§ **Exercise brief**:
Each entry needs to be copied exactly, with nothing left out.

Data records Start Marker

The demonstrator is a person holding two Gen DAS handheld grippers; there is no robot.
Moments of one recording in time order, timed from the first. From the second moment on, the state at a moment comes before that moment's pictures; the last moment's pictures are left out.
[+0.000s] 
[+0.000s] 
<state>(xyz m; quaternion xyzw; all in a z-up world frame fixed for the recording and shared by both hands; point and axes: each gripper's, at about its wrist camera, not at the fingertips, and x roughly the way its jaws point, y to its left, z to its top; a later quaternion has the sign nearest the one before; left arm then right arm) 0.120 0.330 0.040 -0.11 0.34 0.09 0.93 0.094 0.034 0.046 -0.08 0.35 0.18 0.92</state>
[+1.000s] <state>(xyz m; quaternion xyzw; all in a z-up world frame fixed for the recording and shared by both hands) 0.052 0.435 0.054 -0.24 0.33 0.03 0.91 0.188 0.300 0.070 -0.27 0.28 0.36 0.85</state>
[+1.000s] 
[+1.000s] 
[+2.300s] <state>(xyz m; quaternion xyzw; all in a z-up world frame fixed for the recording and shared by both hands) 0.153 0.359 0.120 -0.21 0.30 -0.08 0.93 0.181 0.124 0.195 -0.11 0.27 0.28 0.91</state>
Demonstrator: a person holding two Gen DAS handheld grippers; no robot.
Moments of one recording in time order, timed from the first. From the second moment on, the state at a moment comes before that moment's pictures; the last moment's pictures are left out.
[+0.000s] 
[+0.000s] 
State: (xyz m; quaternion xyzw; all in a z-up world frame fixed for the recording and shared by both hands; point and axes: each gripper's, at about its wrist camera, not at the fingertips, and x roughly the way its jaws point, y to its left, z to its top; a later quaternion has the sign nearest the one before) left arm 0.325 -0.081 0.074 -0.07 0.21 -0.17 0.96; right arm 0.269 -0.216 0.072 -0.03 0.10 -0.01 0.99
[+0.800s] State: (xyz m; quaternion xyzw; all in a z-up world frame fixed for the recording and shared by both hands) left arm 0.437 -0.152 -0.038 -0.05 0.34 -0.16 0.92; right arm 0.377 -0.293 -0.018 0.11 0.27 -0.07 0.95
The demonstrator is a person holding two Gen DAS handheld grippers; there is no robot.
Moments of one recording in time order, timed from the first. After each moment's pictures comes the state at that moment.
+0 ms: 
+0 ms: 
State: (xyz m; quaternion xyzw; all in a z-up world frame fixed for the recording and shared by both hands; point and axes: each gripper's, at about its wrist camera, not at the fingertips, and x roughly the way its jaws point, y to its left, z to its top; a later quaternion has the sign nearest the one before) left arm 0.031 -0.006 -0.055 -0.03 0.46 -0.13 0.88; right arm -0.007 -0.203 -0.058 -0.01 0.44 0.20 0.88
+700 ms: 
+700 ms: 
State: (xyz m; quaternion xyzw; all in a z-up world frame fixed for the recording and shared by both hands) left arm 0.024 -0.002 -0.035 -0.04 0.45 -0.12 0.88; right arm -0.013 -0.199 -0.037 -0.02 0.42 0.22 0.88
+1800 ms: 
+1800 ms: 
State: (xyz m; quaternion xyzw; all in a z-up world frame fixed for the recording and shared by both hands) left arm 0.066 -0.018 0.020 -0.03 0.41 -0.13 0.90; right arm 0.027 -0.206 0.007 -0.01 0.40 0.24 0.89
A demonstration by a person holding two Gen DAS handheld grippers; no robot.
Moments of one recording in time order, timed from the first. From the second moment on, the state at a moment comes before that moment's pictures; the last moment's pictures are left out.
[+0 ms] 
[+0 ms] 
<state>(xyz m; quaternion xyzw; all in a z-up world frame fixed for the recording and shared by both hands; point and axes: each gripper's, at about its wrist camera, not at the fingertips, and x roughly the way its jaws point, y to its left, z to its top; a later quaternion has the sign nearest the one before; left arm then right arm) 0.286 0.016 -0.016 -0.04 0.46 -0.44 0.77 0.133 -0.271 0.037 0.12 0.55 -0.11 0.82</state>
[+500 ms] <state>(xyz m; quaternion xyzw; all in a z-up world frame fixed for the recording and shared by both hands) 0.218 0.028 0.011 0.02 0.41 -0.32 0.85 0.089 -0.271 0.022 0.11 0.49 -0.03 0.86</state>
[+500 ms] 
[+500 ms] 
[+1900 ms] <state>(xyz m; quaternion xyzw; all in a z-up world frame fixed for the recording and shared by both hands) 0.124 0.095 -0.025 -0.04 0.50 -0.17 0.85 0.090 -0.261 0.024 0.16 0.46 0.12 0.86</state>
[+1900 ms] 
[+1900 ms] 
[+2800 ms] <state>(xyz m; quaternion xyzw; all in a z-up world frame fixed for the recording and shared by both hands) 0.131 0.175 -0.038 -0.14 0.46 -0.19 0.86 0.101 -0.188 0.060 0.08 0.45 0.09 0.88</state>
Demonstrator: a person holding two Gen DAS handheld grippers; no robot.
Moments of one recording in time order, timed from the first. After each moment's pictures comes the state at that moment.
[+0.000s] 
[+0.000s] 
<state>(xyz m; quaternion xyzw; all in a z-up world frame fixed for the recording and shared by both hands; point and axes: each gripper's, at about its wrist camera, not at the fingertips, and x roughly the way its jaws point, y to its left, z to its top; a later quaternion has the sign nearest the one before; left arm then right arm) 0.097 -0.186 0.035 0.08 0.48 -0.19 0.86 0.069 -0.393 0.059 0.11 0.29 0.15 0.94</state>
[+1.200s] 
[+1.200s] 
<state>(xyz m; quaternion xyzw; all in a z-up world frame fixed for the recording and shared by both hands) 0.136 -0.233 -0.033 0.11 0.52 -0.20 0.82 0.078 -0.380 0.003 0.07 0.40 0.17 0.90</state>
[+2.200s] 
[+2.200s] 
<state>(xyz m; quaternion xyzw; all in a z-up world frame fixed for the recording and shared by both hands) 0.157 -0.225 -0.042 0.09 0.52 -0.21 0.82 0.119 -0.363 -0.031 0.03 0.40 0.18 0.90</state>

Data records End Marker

§ **Exercise answer**:
The demonstrator is a person holding two Gen DAS handheld grippers; there is no robot.
Moments of one recording in time order, timed from the first. From the second moment on, the state at a moment comes before that moment's pictures; the last moment's pictures are left out.
[+0.000s] 
[+0.000s] 
<state>(xyz m; quaternion xyzw; all in a z-up world frame fixed for the recording and shared by both hands; point and axes: each gripper's, at about its wrist camera, not at the fingertips, and x roughly the way its jaws point, y to its left, z to its top; a later quaternion has the sign nearest the one before; left arm then right arm) 0.120 0.330 0.040 -0.11 0.34 0.09 0.93 0.094 0.034 0.046 -0.08 0.35 0.18 0.92</state>
[+1.000s] <state>(xyz m; quaternion xyzw; all in a z-up world frame fixed for the recording and shared by both hands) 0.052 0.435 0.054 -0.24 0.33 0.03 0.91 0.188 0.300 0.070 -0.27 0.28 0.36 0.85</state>
[+1.000s] 
[+1.000s] 
[+2.300s] <state>(xyz m; quaternion xyzw; all in a z-up world frame fixed for the recording and shared by both hands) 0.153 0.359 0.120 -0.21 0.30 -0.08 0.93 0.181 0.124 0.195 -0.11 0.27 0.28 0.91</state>
Demonstrator: a person holding two Gen DAS handheld grippers; no robot.
Moments of one recording in time order, timed from the first. From the second moment on, the state at a moment comes before that moment's pictures; the last moment's pictures are left out.
[+0.000s] 
[+0.000s] 
State: (xyz m; quaternion xyzw; all in a z-up world frame fixed for the recording and shared by both hands; point and axes: each gripper's, at about its wrist camera, not at the fingertips, and x roughly the way its jaws point, y to its left, z to its top; a later quaternion has the sign nearest the one before) left arm 0.325 -0.081 0.074 -0.07 0.21 -0.17 0.96; right arm 0.269 -0.216 0.072 -0.03 0.10 -0.01 0.99
[+0.800s] State: (xyz m; quaternion xyzw; all in a z-up world frame fixed for the recording and shared by both hands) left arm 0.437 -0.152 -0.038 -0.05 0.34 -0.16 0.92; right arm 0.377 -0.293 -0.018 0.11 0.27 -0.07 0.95
The demonstrator is a person holding two Gen DAS handheld grippers; there is no robot.
Moments of one recording in time order, timed from the first. After each moment's pictures comes the state at that moment.
+0 ms: 
+0 ms: 
State: (xyz m; quaternion xyzw; all in a z-up world frame fixed for the recording and shared by both hands; point and axes: each gripper's, at about its wrist camera, not at the fingertips, and x roughly the way its jaws point, y to its left, z to its top; a later quaternion has the sign nearest the one before) left arm 0.031 -0.006 -0.055 -0.03 0.46 -0.13 0.88; right arm -0.007 -0.203 -0.058 -0.01 0.44 0.20 0.88
+700 ms: 
+700 ms: 
State: (xyz m; quaternion xyzw; all in a z-up world frame fixed for the recording and shared by both hands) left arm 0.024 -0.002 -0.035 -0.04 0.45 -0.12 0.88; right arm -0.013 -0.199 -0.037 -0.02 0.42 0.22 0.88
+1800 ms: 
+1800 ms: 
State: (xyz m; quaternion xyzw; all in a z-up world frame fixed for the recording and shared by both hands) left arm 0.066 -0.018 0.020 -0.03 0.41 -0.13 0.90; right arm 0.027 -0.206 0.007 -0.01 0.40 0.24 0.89
A demonstration by a person holding two Gen DAS handheld grippers; no robot.
Moments of one recording in time order, timed from the first. From the second moment on, the state at a moment comes before that moment's pictures; the last moment's pictures are left out.
[+0 ms] 
[+0 ms] 
<state>(xyz m; quaternion xyzw; all in a z-up world frame fixed for the recording and shared by both hands; point and axes: each gripper's, at about its wrist camera, not at the fingertips, and x roughly the way its jaws point, y to its left, z to its top; a later quaternion has the sign nearest the one before; left arm then right arm) 0.286 0.016 -0.016 -0.04 0.46 -0.44 0.77 0.133 -0.271 0.037 0.12 0.55 -0.11 0.82</state>
[+500 ms] <state>(xyz m; quaternion xyzw; all in a z-up world frame fixed for the recording and shared by both hands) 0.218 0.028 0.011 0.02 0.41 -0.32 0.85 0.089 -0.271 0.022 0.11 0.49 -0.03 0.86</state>
[+500 ms] 
[+500 ms] 
[+1900 ms] <state>(xyz m; quaternion xyzw; all in a z-up world frame fixed for the recording and shared by both hands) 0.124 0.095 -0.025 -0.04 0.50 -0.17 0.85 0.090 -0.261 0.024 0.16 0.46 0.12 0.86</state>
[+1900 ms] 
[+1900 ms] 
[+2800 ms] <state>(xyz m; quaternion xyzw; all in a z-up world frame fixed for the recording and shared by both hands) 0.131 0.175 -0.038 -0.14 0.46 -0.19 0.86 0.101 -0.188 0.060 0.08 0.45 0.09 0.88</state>
Demonstrator: a person holding two Gen DAS handheld grippers; no robot.
Moments of one recording in time order, timed from the first. After each moment's pictures comes the state at that moment.
[+0.000s] 
[+0.000s] 
<state>(xyz m; quaternion xyzw; all in a z-up world frame fixed for the recording and shared by both hands; point and axes: each gripper's, at about its wrist camera, not at the fingertips, and x roughly the way its jaws point, y to its left, z to its top; a later quaternion has the sign nearest the one before; left arm then right arm) 0.097 -0.186 0.035 0.08 0.48 -0.19 0.86 0.069 -0.393 0.059 0.11 0.29 0.15 0.94</state>
[+1.200s] 
[+1.200s] 
<state>(xyz m; quaternion xyzw; all in a z-up world frame fixed for the recording and shared by both hands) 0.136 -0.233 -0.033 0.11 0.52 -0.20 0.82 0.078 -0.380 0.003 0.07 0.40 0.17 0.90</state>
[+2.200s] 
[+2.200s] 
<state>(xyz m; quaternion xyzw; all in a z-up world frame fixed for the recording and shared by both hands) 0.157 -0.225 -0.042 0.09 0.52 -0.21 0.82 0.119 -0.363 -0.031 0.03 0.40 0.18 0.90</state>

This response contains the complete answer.